WORK INSTRUCTIONS: Reproduce the listing that follows word for word, without its pictures.

RAW DATA:
== Segment start ==

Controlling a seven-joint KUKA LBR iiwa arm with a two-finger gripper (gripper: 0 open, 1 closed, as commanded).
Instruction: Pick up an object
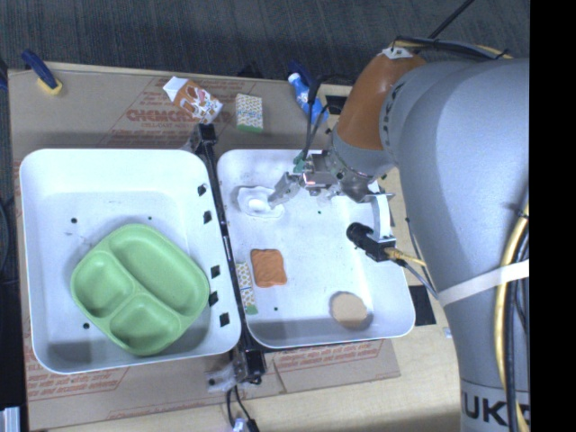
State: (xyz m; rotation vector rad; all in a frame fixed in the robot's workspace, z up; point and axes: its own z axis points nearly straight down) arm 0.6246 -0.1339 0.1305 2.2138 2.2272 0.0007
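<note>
The grey arm with its orange band reaches in from the right over the right shallow white bin (396,318), and its two-finger gripper (290,185) hangs low in that bin's upper left part, just beside a small white object (258,205) lying on the bin floor; whether the fingers are apart or together cannot be told from this angle. Lower in the same bin lie a flat orange-brown square piece (268,267), matte and slightly rounded at the corners, and near the bottom edge a round tan disc (348,309) resembling a biscuit, well apart from the gripper. The left white bin (54,174) holds a pale green plastic tray with three compartments (139,286), tilted in its lower half.
</note>
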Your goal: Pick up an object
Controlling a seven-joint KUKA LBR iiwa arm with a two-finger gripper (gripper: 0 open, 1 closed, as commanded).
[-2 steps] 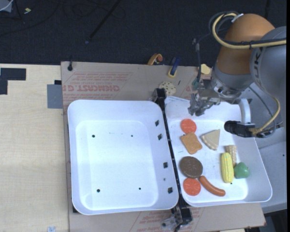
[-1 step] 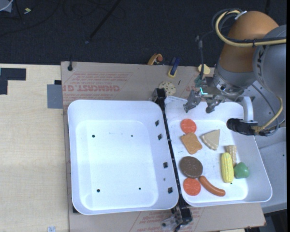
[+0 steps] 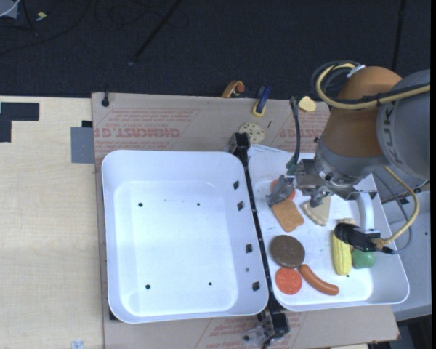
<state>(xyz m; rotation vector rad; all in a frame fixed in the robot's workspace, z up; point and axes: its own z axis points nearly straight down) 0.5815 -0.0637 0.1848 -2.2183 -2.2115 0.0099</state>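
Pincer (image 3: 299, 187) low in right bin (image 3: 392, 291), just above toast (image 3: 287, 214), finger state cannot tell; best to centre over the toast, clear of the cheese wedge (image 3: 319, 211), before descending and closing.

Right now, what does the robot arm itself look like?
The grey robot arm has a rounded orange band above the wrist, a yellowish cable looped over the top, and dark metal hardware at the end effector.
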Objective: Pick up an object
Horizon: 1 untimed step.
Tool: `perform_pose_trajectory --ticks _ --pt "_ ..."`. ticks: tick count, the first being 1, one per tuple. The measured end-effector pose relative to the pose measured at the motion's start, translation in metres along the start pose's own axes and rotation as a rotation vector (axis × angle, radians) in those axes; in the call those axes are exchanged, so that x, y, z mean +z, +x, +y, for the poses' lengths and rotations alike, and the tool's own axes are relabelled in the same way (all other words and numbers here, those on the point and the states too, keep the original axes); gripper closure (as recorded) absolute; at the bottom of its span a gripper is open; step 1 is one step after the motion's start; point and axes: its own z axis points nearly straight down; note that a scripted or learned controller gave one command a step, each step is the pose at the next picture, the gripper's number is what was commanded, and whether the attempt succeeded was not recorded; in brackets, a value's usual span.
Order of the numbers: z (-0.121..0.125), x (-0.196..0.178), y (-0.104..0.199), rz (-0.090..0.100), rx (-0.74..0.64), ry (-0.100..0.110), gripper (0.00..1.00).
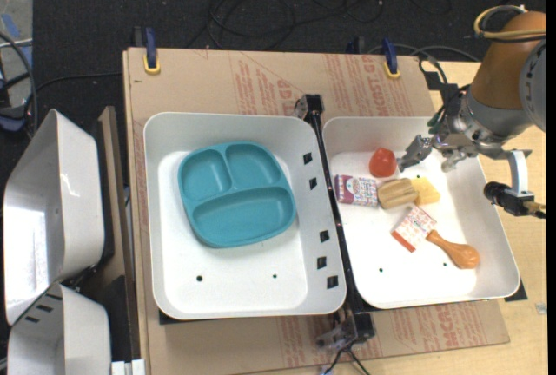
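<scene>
My gripper (433,156) hangs over the back of the right bin (499,265), reaching in from the right. Its fingers stand apart and open, with nothing between them. Just left of it lies a red round object (382,162). Below it rests a tan and yellow block (407,192). A small purple and white packet (356,189) lies at the bin's left side. Toward the front are a red and white packet (414,227) and an orange spoon-like piece (453,249).
The left bin (165,278) holds a teal divided plate (235,194). A black divider with clips (326,191) runs between the bins. Grey containers (48,217) stand off the bench at the left. Cables lie on the dark floor behind.
</scene>
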Motion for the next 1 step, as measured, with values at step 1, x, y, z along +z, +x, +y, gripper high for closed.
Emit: perform_pose_trajectory --ticks 1 --pt "-0.0003 0.0478 0.001 0.0 0.0 -0.001 0.0"
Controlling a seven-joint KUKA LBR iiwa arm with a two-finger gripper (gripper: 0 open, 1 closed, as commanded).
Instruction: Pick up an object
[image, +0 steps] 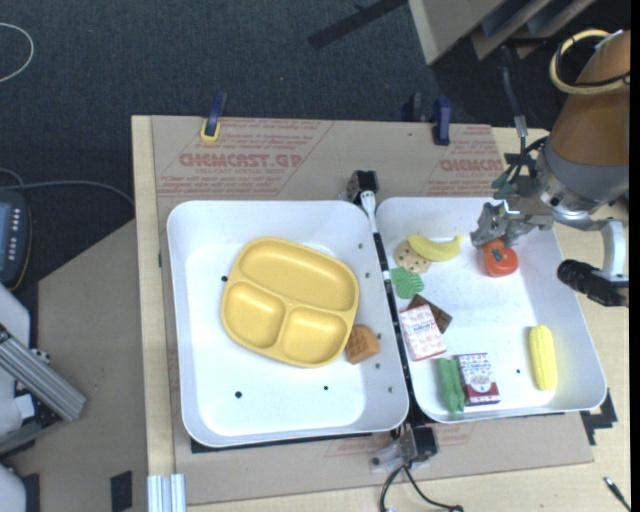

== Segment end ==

OUTPUT OF THE TASK:
Controlling a seven-joint KUKA LBR iiwa arm with a two-finger gripper (gripper: 0 open, 1 closed, as commanded).
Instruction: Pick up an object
State: (xyz m; rotation vector rad; all in a frame fixed in the robot's workspace, z up; point and axes: its own z axis points nearly straight down) arm 0.6246 -0.1339 0.1305 2.2138 2.2272 0.0007
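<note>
The grey arm with its orange band reaches in from the right over the right shallow white bin (396,318), and its two-finger gripper (290,185) hangs low in that bin's upper left part, just beside a small white object (258,205) lying on the bin floor; whether the fingers are apart or together cannot be told from this angle. Lower in the same bin lie a flat orange-brown square piece (268,267), matte and slightly rounded at the corners, and near the bottom edge a round tan disc (348,309) resembling a biscuit, well apart from the gripper. The left white bin (54,174) holds a pale green plastic tray with three compartments (139,286), tilted in its lower half.
</note>
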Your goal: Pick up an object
Controlling a seven-joint KUKA LBR iiwa arm with a two-finger gripper (gripper: 0 open, 1 closed, as commanded).
[-2 steps] 
[-1 step] 
[+0 steps] 
<state>(xyz m; rotation vector rad; all in a frame fixed in the robot's workspace, z up; point and axes: its own z axis points nearly straight down) 0.5815 -0.0637 0.1848 -2.2183 -2.2115 0.0099</state>
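Pincer (image 3: 299, 187) low in right bin (image 3: 392, 291), just above toast (image 3: 287, 214), finger state cannot tell; best to centre over the toast, clear of the cheese wedge (image 3: 319, 211), before descending and closing.

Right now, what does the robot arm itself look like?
The grey robot arm has a rounded orange band above the wrist, a yellowish cable looped over the top, and dark metal hardware at the end effector.
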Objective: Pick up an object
Horizon: 1 untimed step.
Tool: `perform_pose_trajectory --ticks _ --pt "_ ..."`. ticks: tick count, the first being 1, one per tuple. The measured end-effector pose relative to the pose measured at the motion's start, translation in metres along the start pose's own axes and rotation as a rotation vector (axis × angle, radians) in those axes; in the call those axes are exchanged, so that x, y, z mean +z, +x, +y, for the poses' lengths and rotations alike, and the tool's own axes are relabelled in the same way (all other words and numbers here, those on the point and the states too, keep the original axes); gripper closure (as recorded) absolute; at the bottom of its span a gripper is open; step 1 is one step after the motion's start; point and axes: its own z axis points nearly straight down; note that a scripted or learned controller gave one command a step, each step is the pose at the next picture, the gripper's number is what was commanded, and whether the attempt succeeded was not recorded; in brackets, a value's usual span.
Order of the numbers: z (-0.121..0.125), x (-0.196..0.178), y (-0.104..0.199), rz (-0.090..0.100), rx (-0.74..0.64), ry (-0.100..0.110), gripper (0.00..1.00).
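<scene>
My gripper (433,156) hangs over the back of the right bin (499,265), reaching in from the right. Its fingers stand apart and open, with nothing between them. Just left of it lies a red round object (382,162). Below it rests a tan and yellow block (407,192). A small purple and white packet (356,189) lies at the bin's left side. Toward the front are a red and white packet (414,227) and an orange spoon-like piece (453,249).
The left bin (165,278) holds a teal divided plate (235,194). A black divider with clips (326,191) runs between the bins. Grey containers (48,217) stand off the bench at the left. Cables lie on the dark floor behind.
</scene>
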Motion for the next 1 step, as measured, with values at step 1, x, y, z along +z, +x, +y, gripper high for closed.
Emit: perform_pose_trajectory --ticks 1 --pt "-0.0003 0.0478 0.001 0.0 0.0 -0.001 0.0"
Controlling a seven-joint KUKA LBR iiwa arm with a two-finger gripper (gripper: 0 open, 1 closed, as commanded).
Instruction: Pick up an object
[image, +0 steps] 

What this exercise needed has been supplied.